View of Vivian Suter's “Tintin's Sofa,” 2020.

View of Vivian Suter's “Tintin's Sofa,” 2020.


Vivian Suter

Camden Art Centre
Arkwright Road
January 17–April 5, 2020

After her studio in Panajachel, Guatemala, was destroyed by Hurricane Stan in 2005, Vivian Suter began adapting her painting practice to her temperamental environment. She started painting large abstract washes of color outdoors, leaving the unstretched canvases to dry in the jungles near Lake Atitlán. Pigment, house paint, fish glue, rainwater, leaves, mud, and errant marks left by plant and animal life combine to form energetic compositions inspired and manipulated by nature.

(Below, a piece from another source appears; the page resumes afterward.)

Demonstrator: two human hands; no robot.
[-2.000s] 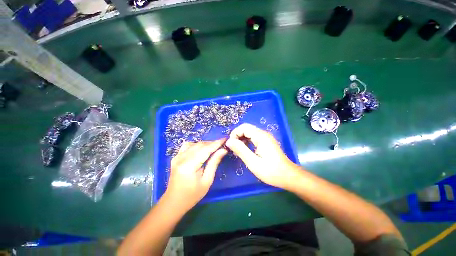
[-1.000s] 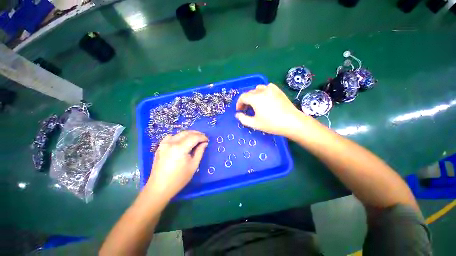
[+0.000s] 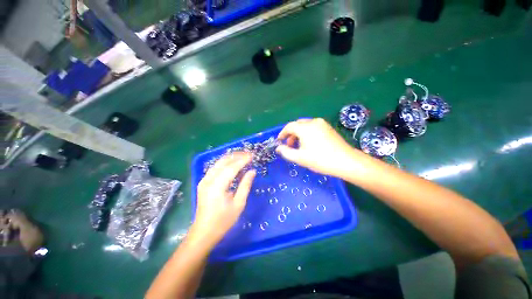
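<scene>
The blue parts tray lies in front of me. A heap of thin silver rings, likely wave washers, fills its far left part and is partly hidden by my hands. Several single rings lie spread over the middle and right of the tray. My left hand is over the left of the heap, thumb and fingers apart; whether a ring is in it cannot be told. My right hand is at the heap's right end, thumb and fingertips pinched together; what is between them is too small to tell.
A plastic bag of washers and a row of motor units lie left. Motor units with leads lie right. Black cylinders stand along the far side. A pale post is at left; another person's hand shows far left.
The view has swung, showing more at the left. Since one second ago my left hand has moved onto the heap, nearer my right hand. More single rings show in the tray than two seconds ago.
</scene>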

For “Tintin’s Sofa,” the Swiss Argentine artist’s latest exhibition at Camden Arts Centre, scores of these paintings hang in an improvised arrangement, obscuring the gallery architecture with dense canopies of canvas. Nearly two hundred untitled works appear overhead, on walls, in clusters at the center of the room, or staggered across entranceways so that visitors must pass through them. Some hang in tight succession from large racks, like outfits in a walk-in closet. Some are buried in piles laid out around the floor. Others hang outside in Camden Arts Centre’s garden. The paintings themselves depict swirling leaf- and shell-like forms in black, orange, and clay red, or hazy pools of blue, beige, and aquamarine. Others verge on the representational: what might be a Matisse-inspired still life or a brushed outline of Suter’s dog (after whom the show is named).

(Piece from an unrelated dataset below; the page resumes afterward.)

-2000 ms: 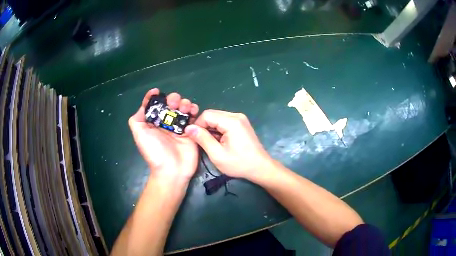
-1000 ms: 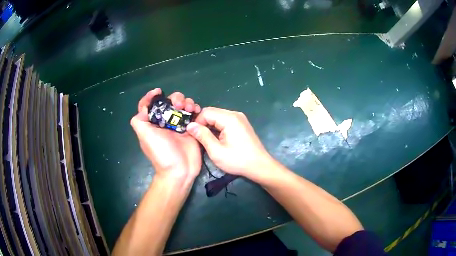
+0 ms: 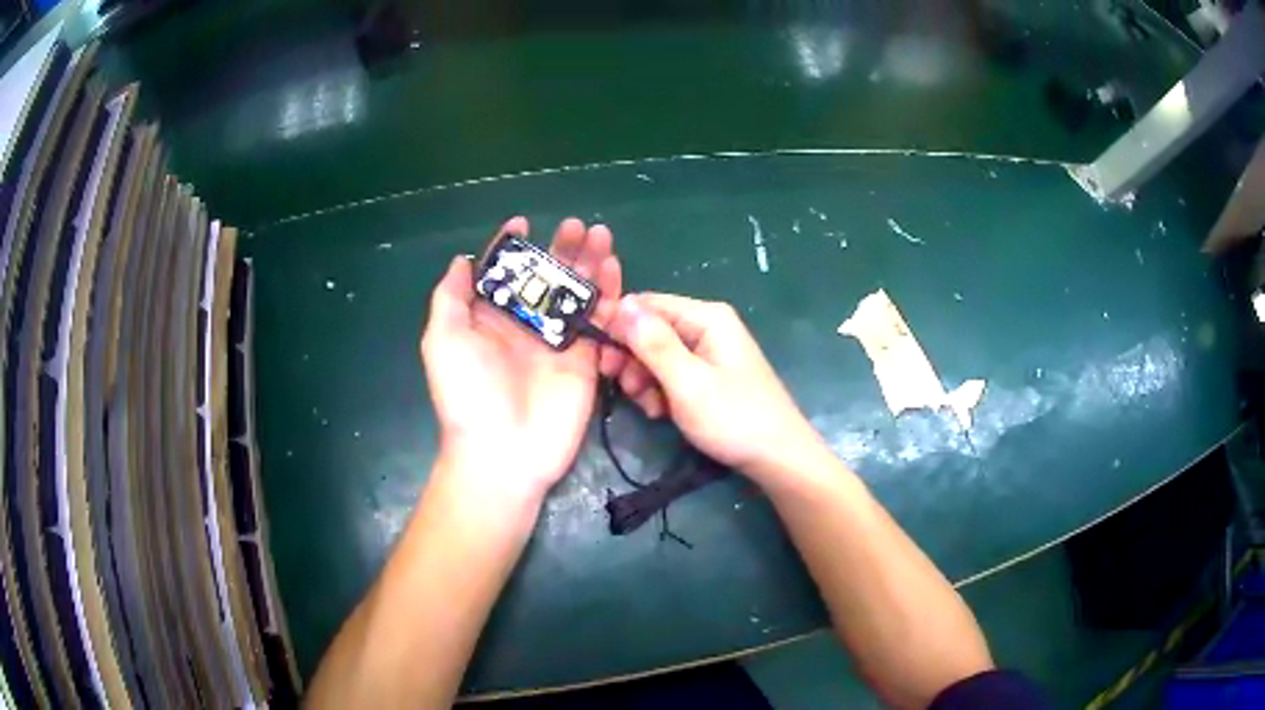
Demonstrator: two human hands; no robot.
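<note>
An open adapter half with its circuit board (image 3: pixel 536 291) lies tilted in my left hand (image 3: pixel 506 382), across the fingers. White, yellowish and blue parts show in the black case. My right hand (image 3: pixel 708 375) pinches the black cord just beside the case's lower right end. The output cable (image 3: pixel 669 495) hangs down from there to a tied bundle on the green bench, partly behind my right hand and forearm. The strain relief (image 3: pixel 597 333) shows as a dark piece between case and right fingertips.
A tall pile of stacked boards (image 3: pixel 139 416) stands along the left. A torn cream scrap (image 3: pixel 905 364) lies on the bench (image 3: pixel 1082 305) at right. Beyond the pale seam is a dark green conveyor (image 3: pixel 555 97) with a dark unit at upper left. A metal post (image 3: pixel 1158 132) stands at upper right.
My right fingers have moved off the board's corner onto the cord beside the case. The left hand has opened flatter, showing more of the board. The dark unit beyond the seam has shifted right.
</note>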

Despite its blooming excess, the exhibition is rooted in subtle tension. Surrounded by these canvases, one feels their obdurate weight, gravity, and dangling frayed ends (inseparable from the thought of Suter painting them between downpours and dragging them across wet earth). Yet the artist’s splattered, hasty brushwork imbues her forms with a sense of motion. Some rise like vapor, while one swampy color field, thick with teal and grass-green paint, percolates like a petri dish. As a single composition, “Tintin’s Sofa” describes painting as a kind of refuge, an act of shelter-making as the storm rages on.